What do you mean?  What’s “everything”?
I’m just…tired of life.  And I know that’s horrible to say.
Because I know for me, historically, “tired of life” is only a step away from formulating a plan.
And have you formulated a plan?
Would you tell me if you had?
Maybe?  I don’t know.
I don’t think you would.

For the record, I can’t imagine WHY she thinks I need to be on medication.  I cried most of Monday, in fact, until I decided that crying is “stupid” and “unproductive” and anyway, wouldn’t going to the gym make more sense to deal with these feelings?  Or ignore these feelings?  Yes, clearly.  I replayed this cycle of crying and working out until around Thursday, when I got an e-mail from a friend:

“A few friends have recently proposed collaborative art and reading projects that inspired me to want to start one of my own. If you have received this email, it is because I love you and think you are wonderful and would like to read things you might write. I had the idea of creating a blog that is just for poetry. See, over the last few years, I’ve had a hard time writing poetry, so I’m a little rusty. I thought an audience and some accountability might help me out.

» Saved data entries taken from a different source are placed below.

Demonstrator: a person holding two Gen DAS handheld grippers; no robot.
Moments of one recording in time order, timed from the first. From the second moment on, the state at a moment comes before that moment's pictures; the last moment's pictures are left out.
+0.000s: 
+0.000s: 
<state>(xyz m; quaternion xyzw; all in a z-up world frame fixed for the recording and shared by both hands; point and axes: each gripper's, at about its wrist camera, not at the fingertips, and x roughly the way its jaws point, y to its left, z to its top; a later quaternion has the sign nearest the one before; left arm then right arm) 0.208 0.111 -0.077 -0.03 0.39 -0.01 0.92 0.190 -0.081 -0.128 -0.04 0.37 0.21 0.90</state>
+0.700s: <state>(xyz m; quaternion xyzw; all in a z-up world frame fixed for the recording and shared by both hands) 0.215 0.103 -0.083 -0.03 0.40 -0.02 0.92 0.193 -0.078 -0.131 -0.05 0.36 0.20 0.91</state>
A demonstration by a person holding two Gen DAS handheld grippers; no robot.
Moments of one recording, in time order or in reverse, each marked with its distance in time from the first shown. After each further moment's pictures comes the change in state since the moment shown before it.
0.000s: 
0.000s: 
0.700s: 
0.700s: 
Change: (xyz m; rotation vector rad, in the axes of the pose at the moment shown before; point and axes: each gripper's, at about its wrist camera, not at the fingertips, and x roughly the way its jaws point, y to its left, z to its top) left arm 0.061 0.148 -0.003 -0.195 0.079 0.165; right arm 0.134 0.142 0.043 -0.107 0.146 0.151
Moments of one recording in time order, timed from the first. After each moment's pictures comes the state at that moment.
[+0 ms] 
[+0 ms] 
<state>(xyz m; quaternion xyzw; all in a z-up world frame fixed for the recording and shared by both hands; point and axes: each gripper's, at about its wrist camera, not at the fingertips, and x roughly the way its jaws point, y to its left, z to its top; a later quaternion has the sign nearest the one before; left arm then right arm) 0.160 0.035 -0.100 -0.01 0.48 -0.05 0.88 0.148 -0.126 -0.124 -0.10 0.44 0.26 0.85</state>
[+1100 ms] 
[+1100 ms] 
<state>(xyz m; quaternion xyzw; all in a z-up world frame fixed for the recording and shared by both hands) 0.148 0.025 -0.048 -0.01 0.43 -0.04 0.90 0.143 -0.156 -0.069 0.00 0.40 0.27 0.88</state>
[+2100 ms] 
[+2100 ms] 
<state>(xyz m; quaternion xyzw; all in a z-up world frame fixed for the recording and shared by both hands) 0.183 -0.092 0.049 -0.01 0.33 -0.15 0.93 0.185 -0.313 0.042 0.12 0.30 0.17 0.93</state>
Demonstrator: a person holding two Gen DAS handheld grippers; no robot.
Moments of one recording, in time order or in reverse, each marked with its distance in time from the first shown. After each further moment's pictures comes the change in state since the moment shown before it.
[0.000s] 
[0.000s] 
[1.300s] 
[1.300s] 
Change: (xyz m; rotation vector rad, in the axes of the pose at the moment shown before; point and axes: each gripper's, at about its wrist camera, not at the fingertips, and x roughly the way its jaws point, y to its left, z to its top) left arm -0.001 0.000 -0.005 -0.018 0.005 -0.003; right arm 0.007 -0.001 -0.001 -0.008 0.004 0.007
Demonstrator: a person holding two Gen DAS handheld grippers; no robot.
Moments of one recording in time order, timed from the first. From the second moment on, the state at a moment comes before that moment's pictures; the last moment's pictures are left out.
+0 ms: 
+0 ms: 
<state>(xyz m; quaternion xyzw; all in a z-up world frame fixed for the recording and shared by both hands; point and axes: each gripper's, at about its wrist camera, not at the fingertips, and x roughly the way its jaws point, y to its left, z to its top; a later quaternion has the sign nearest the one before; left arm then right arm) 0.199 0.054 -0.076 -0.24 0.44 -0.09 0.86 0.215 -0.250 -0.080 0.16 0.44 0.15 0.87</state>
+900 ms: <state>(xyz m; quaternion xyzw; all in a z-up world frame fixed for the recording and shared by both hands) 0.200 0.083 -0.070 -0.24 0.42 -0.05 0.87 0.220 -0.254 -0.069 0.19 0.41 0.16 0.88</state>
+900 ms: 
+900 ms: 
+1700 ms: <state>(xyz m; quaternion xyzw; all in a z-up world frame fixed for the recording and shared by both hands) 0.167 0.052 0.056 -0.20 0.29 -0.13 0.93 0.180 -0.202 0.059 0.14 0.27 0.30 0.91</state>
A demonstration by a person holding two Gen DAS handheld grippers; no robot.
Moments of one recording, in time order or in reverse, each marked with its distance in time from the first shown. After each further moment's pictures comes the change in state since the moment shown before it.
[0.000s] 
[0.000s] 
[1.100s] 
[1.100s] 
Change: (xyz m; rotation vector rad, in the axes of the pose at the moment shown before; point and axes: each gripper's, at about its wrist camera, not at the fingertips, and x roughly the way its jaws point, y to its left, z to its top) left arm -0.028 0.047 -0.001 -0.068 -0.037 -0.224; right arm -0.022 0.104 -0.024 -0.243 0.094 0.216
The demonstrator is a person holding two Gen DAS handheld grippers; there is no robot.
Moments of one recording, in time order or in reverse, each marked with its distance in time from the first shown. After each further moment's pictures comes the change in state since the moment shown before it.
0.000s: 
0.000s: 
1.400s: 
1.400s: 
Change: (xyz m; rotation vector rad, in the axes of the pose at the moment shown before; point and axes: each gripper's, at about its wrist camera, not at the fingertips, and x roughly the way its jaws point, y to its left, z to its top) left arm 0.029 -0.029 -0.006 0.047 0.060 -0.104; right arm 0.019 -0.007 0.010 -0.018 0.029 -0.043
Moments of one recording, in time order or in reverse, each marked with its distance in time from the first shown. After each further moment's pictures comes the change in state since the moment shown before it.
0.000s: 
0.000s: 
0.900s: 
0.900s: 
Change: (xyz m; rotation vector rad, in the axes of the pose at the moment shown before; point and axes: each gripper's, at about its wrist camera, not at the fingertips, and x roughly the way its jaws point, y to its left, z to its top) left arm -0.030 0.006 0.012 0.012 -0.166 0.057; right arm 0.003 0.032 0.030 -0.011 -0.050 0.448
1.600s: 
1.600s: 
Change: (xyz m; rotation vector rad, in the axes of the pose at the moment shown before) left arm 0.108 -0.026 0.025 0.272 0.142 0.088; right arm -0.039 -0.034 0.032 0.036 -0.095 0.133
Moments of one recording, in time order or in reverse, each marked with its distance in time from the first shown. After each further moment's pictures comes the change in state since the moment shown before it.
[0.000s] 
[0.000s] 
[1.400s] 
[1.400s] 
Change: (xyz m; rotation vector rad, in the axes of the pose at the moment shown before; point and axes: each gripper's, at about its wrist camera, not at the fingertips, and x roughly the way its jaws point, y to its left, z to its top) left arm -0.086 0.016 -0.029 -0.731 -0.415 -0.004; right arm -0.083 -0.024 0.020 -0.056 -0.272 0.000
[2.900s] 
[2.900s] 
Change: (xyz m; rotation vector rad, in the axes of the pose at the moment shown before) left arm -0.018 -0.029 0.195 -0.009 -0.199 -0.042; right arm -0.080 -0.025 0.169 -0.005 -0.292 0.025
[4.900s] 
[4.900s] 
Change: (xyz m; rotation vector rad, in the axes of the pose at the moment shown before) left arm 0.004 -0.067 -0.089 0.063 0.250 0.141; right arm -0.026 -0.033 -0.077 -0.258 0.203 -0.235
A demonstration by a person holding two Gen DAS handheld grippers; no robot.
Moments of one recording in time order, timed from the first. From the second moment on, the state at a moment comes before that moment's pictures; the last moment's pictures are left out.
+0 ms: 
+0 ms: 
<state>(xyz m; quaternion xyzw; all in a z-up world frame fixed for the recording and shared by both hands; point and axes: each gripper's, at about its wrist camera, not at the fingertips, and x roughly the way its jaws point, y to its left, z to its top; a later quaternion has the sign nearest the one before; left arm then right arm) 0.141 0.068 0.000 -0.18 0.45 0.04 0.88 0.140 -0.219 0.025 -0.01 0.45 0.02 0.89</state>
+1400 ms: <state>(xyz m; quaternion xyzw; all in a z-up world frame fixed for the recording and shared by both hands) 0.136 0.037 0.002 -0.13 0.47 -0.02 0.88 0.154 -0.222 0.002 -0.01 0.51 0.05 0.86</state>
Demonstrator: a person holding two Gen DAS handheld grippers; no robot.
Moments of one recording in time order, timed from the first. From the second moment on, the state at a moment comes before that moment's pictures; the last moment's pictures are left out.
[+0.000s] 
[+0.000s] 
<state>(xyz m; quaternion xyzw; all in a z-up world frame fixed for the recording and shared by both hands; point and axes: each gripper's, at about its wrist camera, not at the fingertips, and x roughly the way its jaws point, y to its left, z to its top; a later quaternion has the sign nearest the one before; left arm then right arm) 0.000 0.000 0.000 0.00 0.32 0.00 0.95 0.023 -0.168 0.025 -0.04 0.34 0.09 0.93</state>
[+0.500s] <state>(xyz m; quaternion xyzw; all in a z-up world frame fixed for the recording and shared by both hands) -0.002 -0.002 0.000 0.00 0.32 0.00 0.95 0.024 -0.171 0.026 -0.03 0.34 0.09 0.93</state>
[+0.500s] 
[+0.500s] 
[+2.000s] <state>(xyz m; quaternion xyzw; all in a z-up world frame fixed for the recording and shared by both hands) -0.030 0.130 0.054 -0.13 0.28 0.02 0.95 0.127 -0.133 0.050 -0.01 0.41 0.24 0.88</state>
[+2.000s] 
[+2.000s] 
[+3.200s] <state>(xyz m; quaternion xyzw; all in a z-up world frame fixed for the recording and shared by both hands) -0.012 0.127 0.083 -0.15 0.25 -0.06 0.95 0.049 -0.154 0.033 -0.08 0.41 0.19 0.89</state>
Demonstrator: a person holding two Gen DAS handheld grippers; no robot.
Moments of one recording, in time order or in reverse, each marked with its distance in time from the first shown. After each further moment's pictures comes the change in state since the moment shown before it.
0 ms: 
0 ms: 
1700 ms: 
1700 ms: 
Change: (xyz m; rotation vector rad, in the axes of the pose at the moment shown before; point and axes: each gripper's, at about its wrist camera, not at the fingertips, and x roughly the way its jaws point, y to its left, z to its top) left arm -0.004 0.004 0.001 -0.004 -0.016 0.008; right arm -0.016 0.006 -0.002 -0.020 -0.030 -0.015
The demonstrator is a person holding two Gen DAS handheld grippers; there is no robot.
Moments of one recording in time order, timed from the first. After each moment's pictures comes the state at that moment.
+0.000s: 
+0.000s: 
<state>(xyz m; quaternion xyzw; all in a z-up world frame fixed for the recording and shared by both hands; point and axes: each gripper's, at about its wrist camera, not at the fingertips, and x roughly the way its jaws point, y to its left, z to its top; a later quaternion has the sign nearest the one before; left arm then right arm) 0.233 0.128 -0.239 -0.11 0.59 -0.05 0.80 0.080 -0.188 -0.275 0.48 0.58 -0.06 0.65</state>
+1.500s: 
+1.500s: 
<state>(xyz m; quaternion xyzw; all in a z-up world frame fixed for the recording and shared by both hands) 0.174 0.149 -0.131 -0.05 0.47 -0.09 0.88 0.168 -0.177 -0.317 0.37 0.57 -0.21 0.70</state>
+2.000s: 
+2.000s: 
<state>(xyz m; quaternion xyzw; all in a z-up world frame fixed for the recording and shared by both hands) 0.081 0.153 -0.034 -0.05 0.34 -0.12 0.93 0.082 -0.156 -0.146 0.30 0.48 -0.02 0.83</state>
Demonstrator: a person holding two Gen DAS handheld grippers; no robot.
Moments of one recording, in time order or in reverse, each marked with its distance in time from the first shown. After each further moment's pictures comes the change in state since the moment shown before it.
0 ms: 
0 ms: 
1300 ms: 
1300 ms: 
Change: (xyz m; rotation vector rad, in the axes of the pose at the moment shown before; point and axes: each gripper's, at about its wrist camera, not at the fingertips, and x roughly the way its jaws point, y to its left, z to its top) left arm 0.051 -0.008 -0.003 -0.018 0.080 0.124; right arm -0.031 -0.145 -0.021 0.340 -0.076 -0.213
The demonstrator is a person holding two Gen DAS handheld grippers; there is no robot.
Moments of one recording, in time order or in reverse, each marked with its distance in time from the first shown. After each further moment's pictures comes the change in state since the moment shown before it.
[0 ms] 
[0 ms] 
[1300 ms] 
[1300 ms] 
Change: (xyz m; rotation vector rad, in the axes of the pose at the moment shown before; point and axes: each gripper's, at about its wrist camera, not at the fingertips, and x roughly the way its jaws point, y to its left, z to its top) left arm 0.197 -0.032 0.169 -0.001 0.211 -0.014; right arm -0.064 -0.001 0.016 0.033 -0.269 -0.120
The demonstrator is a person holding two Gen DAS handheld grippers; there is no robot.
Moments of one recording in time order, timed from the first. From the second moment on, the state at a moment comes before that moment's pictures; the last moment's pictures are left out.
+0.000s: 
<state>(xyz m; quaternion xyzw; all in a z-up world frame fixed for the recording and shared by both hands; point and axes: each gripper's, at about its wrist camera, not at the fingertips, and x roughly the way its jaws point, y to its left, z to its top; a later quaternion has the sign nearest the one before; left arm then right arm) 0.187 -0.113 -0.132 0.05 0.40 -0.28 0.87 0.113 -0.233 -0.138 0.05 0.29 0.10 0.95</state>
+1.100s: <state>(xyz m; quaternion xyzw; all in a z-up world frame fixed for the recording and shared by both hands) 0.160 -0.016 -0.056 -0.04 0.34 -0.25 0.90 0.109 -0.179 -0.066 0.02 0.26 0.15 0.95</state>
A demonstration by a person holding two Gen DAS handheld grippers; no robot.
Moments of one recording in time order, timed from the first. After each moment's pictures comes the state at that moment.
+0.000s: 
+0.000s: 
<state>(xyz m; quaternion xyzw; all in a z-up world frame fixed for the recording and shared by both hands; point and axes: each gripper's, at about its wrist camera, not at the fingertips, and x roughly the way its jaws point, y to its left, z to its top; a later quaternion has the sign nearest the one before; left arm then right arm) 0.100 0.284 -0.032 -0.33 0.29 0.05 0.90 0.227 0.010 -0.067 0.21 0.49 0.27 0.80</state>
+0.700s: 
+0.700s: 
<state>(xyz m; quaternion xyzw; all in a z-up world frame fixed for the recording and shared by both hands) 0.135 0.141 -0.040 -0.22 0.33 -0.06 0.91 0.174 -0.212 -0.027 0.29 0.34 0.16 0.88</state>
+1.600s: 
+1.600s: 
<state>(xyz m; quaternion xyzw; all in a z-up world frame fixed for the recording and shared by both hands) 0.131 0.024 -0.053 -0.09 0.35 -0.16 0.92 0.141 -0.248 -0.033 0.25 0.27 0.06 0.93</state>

A friend of mine has a photography project where each week, she proposes a topic, and whoever wants contributes a photo representing that topic or theme. I think we could do this same thing with poetry.”

I jumped at the opportunity.  I wrote two poems the first day.  I wrote another on Friday.  I have been thinking in poetry for days.

In this short span of time, two things have happened:

1) I am finding that I feel things I didn’t even know I feel.  (For instance, some bitterness towards my ex-fiance’.)

2) I feel less tempted to act out using eating disordered behaviours.

The second is, of course, a HUGE victory.  I really want to make this a regular part of my recovery.  I’ve been trying visual arts stuff for a while, but the reality is that I was never really talented in the visual arts.  So more often than not, I find myself terribly frustrated and wanting to act out all over again.

But writing.  Oh, writing.  I’ve carried a journal or notebook every day of my life since I was probably seven.  By middle school I was writing stories, attempts at novels, poems in margins.  I don’t count my lack of writing a loss to my eating disorder so much as I do a loss to my ex-fiance’, but an eating disorder and having my brain inundated with a million numbers a minute didn’t leave much room for poetry and prose either.

Anyway, all of this is to say that I am making a concerted effort to write every day.  And maybe on days that I don’t write, I should try to play some music on one of the half dozen instruments I own.

This is also fair warning that you all are probably going to have to muck through some poetry on this blog now.  Sorry, kids.